殷鉴水先是一脸不解的接过那一张纸笺,打开一看后,上面的内容看得他眉头直跳,这写的都是些什么东西,简直不堪入目。而且写出这种入不了眼的东西也就算了,居然还将它做成了这幅精致的模样,还亲笔落了款,这是要做什么?

彩枝看着殷鉴水明显瞧不上这个东西的细微表现,内心即是讽刺又是激动,为了达成目的,她只能催促着殷鉴水,赶紧将名字签了。

“少夫人,这是大少爷专门让奴婢来给二位主子做的东西,只是东西还未成,您还是快先将名字签了吧,奴婢也好赶紧带回去,尽快将东西做好交差。”

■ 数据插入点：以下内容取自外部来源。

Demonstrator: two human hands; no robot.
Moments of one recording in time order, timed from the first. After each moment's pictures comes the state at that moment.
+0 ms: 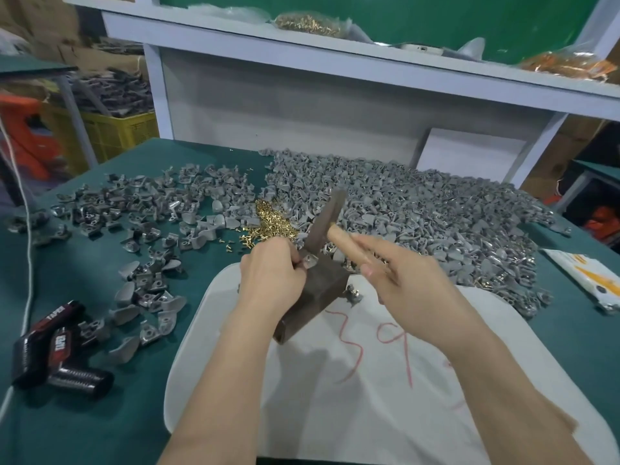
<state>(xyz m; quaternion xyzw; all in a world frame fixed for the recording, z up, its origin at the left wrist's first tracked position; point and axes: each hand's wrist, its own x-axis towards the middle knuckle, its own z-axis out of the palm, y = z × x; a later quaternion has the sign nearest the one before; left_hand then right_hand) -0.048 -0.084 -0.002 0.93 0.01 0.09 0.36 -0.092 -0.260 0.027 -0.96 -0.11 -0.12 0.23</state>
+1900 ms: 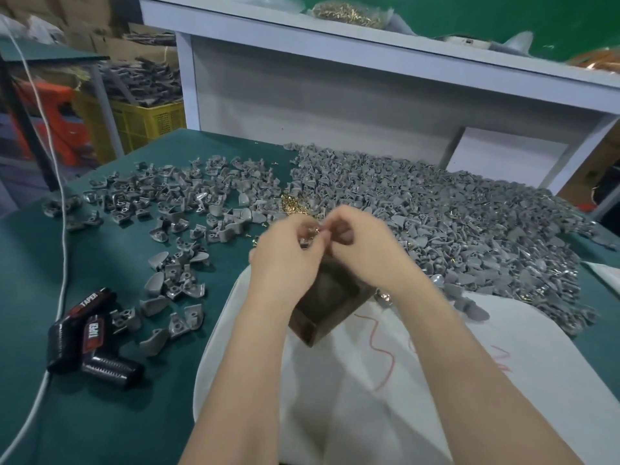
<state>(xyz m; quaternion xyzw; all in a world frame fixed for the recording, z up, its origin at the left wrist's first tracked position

殷鉴水即便是全副身心都表达着自己的拒绝,却也只能妥协的将名字草草写到“晋昭启”三个字旁边,便将纸递给了彩枝。

彩枝看着他面无表情的在那一张纸笺上写下了自己的名字,脸上泄露出了一丝丝难以压制的激动和狂喜,她深知自己此刻可能控制不住自己的情绪,只能接过纸张之后,简单的向殷鉴水行个礼,便立即转身快步的走出他的小院。

她走得越远,脸上表情就越发控制不住,到最后那张有几分姿色的脸上,竟是显露出了大半的狰狞之色。

殷鉴水也察觉到了她的那一丝不正常,却也没多想,因为他知道彩枝与晋昭启之间的关系,便以为她只是难以压制的情绪崩溃,毕竟真的没有多少人能够接受自己喜欢爱慕着的人,向另一个人示好。

即便他和晋朝启有着名义上的夫夫关系,但彩枝和晋朝启在一起的时间,倒让他像个第三者。他生来便向往像自己父母那样一生一世一双人的生活,若是不论身份和规矩,单论感情,他也无法接受这样的事情发生在自己身上。

这边殷鉴水替彩枝的行为找着合理的解释,而彩枝则找了一个僻静的地方,双手颤抖着打开那张纸笺,面上潮红,呼吸急促,两眼爆出血丝的死命盯着那两个写在了一起的名字,她不敢大声吼叫,只能在心里疯狂的呐喊着:成功了,成功了,她终于成功了!她的计划!她的计划居然真的成功了!

她面上是控制不住的,扭曲狂喜,兴奋的浑身发抖,汗水都止不住的冒出来,她窝在了墙角好一会儿,才能勉强控制住自己的情绪,当她想到自己是要回去向晋朝启交差的,她才努力的深呼吸来使自己平静下来。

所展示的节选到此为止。